Amy Julia Becker writes and speaks about family, faith, disability, and culture. A graduate of Princeton University and Princeton Theological Seminary, she is the author of Penelope Ayers: A Memoir, A Good and Perfect Gift (Bethany House), and Why I Am Both Spiritual and Religious (Patheos Press).

Comments

  1. Mike Helbert says:

    This is not only true for moms. I became a grandfather 3 years ago. I see a potential in my grandson, and a freedom to let him explore that, that I never had for my children. Maybe part of that is because I get to send him home to his parents when I’m done spoiling him! ;>) Mostly, tho, is that I can better see that saying ‘no’ too often can destroy the beautiful, imaginative potential of these young humans. Hey, if no one’s gonna get hurt, why not?

  2. David says:

    I LOVE this:

    “we are wired to make, and we can make
    trouble, or we can make goodness and art
    and meaning and sustenance and play”

    I have seen this play out in schools and museums, and homes, and everywhere

  3. Libby Hunt says:

    The best I can do is remember that God is, among other things, creative, and that is mirrored in us. My son isn’t such a crafter/artist as a pretender. Which I can play along with for about 2 minutes before I get bored. Thanks for the chance!

  4. Jeannie P says:

    A couple of weeks ago my son’s Educational Assistant sent home an art project Jonathan had done. The EA wrote in my son’s agenda, tongue firmly in cheek, “Jonathan’s enthusiasm for the fine arts remains tempered at best.” And it’s true — he HATES crafts. But I put his picture on the wall anyway, with its pastel blue sky and sort-of-round cutout sun, because I thought it was so cute. I thought he might not even notice but he was thrilled and kept pointing to it and saying his teacher’s name. Maybe his enthusiasm wasn’t so tempered after all. :-)

  5. Tim says:

    My eyes are a bit watery after reading that poem, Sarah. I think it’s allergies.
    When my kids were young there were lots of questions that began, “Can we …?” I am so glad for those times I said yes, and I hope I said it often enough.
    Cheers,
    Tim

  6. Beautiful poem! I can’t wait to read the book!

  7. I have so much trouble saying an enthusiastic, “yes!” even though I want to. Thank you for this poem. Thank you for sharing your thoughts.

  8. bryssy says:

    We need to be creative, although I tend to appreciate it more outside. “Why yes you may make something in the mud kitchen. How about I hose you down before you come in?” We did make an Atelier (children’s studio) in our home so that we had a designated place to create…and so I don’t have to clear off the dining room table so that we can eat every night!

  9. Writing, poetry, cooking, dance, art, origami … yes, they fill a need.

    So glad to see what you shared here.
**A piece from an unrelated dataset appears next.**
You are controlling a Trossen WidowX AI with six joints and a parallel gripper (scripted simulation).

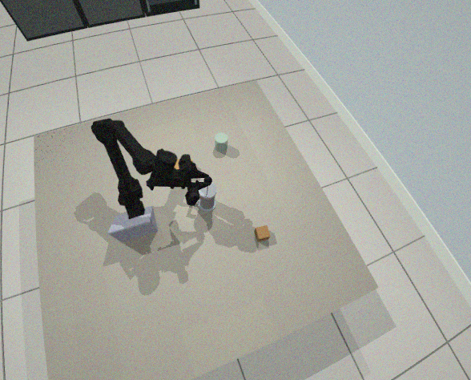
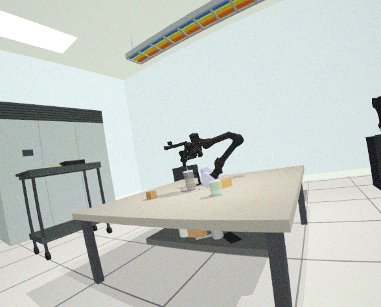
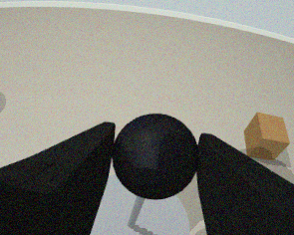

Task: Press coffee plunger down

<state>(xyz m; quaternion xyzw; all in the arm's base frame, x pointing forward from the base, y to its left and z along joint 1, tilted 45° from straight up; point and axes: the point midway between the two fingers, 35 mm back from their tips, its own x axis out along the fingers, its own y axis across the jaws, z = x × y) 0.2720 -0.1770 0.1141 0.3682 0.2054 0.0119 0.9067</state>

We also have known mutiny.

  10. Bev P says:

    I would love to win this! Poems like these really hit home!

  11. Elizabeth says:

    I appreciate the title- Let there be Yes– even when I have to say no, I try to see if there is also a small part of my girls’ requests I can say Yes to. We like to bring out the play doh on the kitchen floor. We put it on place mats– but of course it ends up all over the place– but it is easy just to sweep up the teeny pieces when they are done– and they can help with the sweeping or holding the dust pan.

  12. Gorgeous and wise. I too dislike the mess and hassle of children’s crafting, or more common in our house, when kids create tableaux of various disparate objects and toys for their dolls or some purpose known only to their imaginations. All those objects must eventually be put back in their places, of course, and the kids have lost interest by then. Nevertheless, I have learned to quiet my “no” in the face of such contentment.

  13. H. Hartman says:

    Thank you–such a good reminder. A rare piece of parenting advice from my precious Mama was “try to say yes as often as you can.” Thank you for that reminder as well…blessings to you.